# Work order
Record by record, give the entire listing again exactly.
--- Dataset records Enclosed Below ---
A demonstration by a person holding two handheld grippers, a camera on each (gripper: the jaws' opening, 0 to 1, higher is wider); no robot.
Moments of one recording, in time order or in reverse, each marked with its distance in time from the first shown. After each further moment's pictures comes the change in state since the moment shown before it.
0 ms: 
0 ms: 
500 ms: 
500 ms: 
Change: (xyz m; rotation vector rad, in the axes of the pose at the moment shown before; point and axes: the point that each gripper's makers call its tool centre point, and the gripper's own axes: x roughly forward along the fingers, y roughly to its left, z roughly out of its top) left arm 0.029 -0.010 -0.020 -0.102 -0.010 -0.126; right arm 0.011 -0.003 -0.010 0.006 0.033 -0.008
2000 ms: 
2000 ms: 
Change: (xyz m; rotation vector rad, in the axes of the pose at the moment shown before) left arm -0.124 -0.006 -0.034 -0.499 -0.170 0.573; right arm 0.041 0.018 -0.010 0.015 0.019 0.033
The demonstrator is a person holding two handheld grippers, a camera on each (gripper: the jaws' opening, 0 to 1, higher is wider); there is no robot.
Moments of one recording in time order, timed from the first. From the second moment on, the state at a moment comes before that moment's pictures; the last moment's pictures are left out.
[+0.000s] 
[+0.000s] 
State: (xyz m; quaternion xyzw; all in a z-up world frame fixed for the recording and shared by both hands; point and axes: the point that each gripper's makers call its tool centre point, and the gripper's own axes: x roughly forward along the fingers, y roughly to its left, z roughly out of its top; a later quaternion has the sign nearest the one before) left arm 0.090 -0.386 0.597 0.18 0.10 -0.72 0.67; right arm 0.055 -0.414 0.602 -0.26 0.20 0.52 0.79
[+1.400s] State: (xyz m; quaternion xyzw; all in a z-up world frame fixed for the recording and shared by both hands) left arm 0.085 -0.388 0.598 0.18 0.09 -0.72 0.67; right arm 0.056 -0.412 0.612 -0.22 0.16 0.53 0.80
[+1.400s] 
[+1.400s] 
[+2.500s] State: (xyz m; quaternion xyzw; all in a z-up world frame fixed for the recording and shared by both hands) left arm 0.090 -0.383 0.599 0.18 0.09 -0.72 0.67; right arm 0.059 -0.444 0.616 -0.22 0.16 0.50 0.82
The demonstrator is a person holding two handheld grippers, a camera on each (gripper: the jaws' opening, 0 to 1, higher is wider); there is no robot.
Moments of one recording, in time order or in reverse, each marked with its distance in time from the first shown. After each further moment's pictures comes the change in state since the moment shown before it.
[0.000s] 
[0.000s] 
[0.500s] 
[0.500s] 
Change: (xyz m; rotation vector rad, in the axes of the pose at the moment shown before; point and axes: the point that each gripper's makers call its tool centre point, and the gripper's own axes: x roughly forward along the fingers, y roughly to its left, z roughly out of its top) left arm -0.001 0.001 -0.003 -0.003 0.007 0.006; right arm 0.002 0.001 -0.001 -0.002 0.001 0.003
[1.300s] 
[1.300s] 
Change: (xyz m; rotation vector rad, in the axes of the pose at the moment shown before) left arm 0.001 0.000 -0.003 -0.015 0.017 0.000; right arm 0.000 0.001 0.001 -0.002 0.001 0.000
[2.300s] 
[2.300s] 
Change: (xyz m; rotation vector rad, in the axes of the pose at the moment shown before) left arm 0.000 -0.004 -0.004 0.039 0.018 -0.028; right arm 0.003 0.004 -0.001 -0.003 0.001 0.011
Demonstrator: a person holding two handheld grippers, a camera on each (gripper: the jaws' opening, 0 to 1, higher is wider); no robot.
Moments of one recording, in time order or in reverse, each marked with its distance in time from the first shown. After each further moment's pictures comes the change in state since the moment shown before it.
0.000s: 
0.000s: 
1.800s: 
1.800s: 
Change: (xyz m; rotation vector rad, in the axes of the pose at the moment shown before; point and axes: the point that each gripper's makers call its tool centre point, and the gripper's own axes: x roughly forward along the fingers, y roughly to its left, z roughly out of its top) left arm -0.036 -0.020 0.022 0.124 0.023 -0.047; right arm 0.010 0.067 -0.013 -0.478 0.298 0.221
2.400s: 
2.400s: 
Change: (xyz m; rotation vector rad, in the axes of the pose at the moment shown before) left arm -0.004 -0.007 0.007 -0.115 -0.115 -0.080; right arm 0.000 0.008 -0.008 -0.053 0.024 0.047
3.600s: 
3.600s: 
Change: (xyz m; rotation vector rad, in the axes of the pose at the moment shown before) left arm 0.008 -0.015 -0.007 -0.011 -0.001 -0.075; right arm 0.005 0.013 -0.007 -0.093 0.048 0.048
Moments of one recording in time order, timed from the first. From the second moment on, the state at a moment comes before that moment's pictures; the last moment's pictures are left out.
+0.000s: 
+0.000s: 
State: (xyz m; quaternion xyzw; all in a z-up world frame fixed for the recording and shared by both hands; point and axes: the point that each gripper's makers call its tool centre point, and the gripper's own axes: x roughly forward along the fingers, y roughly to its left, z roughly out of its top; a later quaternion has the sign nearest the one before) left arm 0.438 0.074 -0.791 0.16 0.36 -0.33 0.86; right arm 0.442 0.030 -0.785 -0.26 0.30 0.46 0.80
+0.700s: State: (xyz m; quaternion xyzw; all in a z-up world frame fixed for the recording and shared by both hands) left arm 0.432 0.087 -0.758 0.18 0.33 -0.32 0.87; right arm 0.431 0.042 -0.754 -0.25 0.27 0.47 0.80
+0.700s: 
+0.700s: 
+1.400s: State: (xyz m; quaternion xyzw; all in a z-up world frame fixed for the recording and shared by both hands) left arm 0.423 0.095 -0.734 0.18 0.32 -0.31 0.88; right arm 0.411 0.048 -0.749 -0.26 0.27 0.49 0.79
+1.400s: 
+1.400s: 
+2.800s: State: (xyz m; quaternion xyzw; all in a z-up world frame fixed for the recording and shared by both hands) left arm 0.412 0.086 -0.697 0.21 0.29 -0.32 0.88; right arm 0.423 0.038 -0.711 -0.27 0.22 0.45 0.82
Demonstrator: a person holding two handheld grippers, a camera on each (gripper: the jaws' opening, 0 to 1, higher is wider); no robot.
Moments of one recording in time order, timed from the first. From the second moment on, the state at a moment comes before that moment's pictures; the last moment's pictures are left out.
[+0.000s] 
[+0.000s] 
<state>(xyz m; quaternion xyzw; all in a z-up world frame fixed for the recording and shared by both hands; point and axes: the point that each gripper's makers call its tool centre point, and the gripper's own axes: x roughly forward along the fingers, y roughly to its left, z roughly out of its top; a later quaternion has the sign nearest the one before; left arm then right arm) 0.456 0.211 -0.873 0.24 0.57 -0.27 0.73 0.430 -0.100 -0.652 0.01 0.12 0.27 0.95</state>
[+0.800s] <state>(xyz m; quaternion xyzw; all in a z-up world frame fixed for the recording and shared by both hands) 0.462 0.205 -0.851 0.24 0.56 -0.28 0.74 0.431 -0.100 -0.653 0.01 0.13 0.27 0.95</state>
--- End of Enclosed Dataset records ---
# Solution for this problem
A demonstration by a person holding two handheld grippers, a camera on each (gripper: the jaws' opening, 0 to 1, higher is wider); no robot.
Moments of one recording, in time order or in reverse, each marked with its distance in time from the first shown. After each further moment's pictures comes the change in state since the moment shown before it.
0 ms: 
0 ms: 
500 ms: 
500 ms: 
Change: (xyz m; rotation vector rad, in the axes of the pose at the moment shown before; point and axes: the point that each gripper's makers call its tool centre point, and the gripper's own axes: x roughly forward along the fingers, y roughly to its left, z roughly out of its top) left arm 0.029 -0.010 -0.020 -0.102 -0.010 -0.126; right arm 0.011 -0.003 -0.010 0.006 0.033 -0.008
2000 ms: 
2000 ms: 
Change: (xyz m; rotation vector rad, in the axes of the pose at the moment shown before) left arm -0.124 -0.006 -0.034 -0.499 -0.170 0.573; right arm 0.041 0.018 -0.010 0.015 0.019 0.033
The demonstrator is a person holding two handheld grippers, a camera on each (gripper: the jaws' opening, 0 to 1, higher is wider); there is no robot.
Moments of one recording in time order, timed from the first. From the second moment on, the state at a moment comes before that moment's pictures; the last moment's pictures are left out.
[+0.000s] 
[+0.000s] 
State: (xyz m; quaternion xyzw; all in a z-up world frame fixed for the recording and shared by both hands; point and axes: the point that each gripper's makers call its tool centre point, and the gripper's own axes: x roughly forward along the fingers, y roughly to its left, z roughly out of its top; a later quaternion has the sign nearest the one before) left arm 0.090 -0.386 0.597 0.18 0.10 -0.72 0.67; right arm 0.055 -0.414 0.602 -0.26 0.20 0.52 0.79
[+1.400s] State: (xyz m; quaternion xyzw; all in a z-up world frame fixed for the recording and shared by both hands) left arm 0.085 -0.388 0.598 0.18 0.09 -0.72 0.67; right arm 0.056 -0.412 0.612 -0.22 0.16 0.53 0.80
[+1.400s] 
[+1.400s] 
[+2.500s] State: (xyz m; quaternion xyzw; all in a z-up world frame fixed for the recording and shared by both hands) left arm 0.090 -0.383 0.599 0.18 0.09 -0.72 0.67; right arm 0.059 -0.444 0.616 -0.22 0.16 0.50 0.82
The demonstrator is a person holding two handheld grippers, a camera on each (gripper: the jaws' opening, 0 to 1, higher is wider); there is no robot.
Moments of one recording, in time order or in reverse, each marked with its distance in time from the first shown. After each further moment's pictures comes the change in state since the moment shown before it.
[0.000s] 
[0.000s] 
[0.500s] 
[0.500s] 
Change: (xyz m; rotation vector rad, in the axes of the pose at the moment shown before; point and axes: the point that each gripper's makers call its tool centre point, and the gripper's own axes: x roughly forward along the fingers, y roughly to its left, z roughly out of its top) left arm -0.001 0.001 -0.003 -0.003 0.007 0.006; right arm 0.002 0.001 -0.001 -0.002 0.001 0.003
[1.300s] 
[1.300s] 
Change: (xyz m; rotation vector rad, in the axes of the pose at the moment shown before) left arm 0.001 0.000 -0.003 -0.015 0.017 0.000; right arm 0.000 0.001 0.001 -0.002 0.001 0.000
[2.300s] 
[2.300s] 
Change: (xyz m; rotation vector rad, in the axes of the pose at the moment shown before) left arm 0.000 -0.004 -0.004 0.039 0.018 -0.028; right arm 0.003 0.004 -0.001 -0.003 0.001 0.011
Demonstrator: a person holding two handheld grippers, a camera on each (gripper: the jaws' opening, 0 to 1, higher is wider); no robot.
Moments of one recording, in time order or in reverse, each marked with its distance in time from the first shown. After each further moment's pictures comes the change in state since the moment shown before it.
0.000s: 
0.000s: 
1.800s: 
1.800s: 
Change: (xyz m; rotation vector rad, in the axes of the pose at the moment shown before; point and axes: the point that each gripper's makers call its tool centre point, and the gripper's own axes: x roughly forward along the fingers, y roughly to its left, z roughly out of its top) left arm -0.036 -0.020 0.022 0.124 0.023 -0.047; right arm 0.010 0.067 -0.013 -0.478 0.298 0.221
2.400s: 
2.400s: 
Change: (xyz m; rotation vector rad, in the axes of the pose at the moment shown before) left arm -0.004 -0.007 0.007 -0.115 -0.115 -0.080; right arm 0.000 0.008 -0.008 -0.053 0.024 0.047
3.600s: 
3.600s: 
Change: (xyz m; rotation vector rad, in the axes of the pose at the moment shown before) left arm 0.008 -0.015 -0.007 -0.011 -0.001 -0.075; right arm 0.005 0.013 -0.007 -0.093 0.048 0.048
Moments of one recording in time order, timed from the first. From the second moment on, the state at a moment comes before that moment's pictures; the last moment's pictures are left out.
+0.000s: 
+0.000s: 
State: (xyz m; quaternion xyzw; all in a z-up world frame fixed for the recording and shared by both hands; point and axes: the point that each gripper's makers call its tool centre point, and the gripper's own axes: x roughly forward along the fingers, y roughly to its left, z roughly out of its top; a later quaternion has the sign nearest the one before) left arm 0.438 0.074 -0.791 0.16 0.36 -0.33 0.86; right arm 0.442 0.030 -0.785 -0.26 0.30 0.46 0.80
+0.700s: State: (xyz m; quaternion xyzw; all in a z-up world frame fixed for the recording and shared by both hands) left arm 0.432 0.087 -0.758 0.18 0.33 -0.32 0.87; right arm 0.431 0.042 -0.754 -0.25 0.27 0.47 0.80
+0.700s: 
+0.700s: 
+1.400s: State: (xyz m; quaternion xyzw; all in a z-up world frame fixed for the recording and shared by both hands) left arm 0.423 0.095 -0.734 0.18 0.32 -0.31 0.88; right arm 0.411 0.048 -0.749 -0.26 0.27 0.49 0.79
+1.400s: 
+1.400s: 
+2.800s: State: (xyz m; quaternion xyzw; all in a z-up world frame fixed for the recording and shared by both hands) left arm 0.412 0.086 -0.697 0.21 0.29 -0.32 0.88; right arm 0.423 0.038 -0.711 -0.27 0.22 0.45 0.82
Demonstrator: a person holding two handheld grippers, a camera on each (gripper: the jaws' opening, 0 to 1, higher is wider); no robot.
Moments of one recording in time order, timed from the first. From the second moment on, the state at a moment comes before that moment's pictures; the last moment's pictures are left out.
[+0.000s] 
[+0.000s] 
<state>(xyz m; quaternion xyzw; all in a z-up world frame fixed for the recording and shared by both hands; point and axes: the point that each gripper's makers call its tool centre point, and the gripper's own axes: x roughly forward along the fingers, y roughly to its left, z roughly out of its top; a later quaternion has the sign nearest the one before; left arm then right arm) 0.456 0.211 -0.873 0.24 0.57 -0.27 0.73 0.430 -0.100 -0.652 0.01 0.12 0.27 0.95</state>
[+0.800s] <state>(xyz m; quaternion xyzw; all in a z-up world frame fixed for the recording and shared by both hands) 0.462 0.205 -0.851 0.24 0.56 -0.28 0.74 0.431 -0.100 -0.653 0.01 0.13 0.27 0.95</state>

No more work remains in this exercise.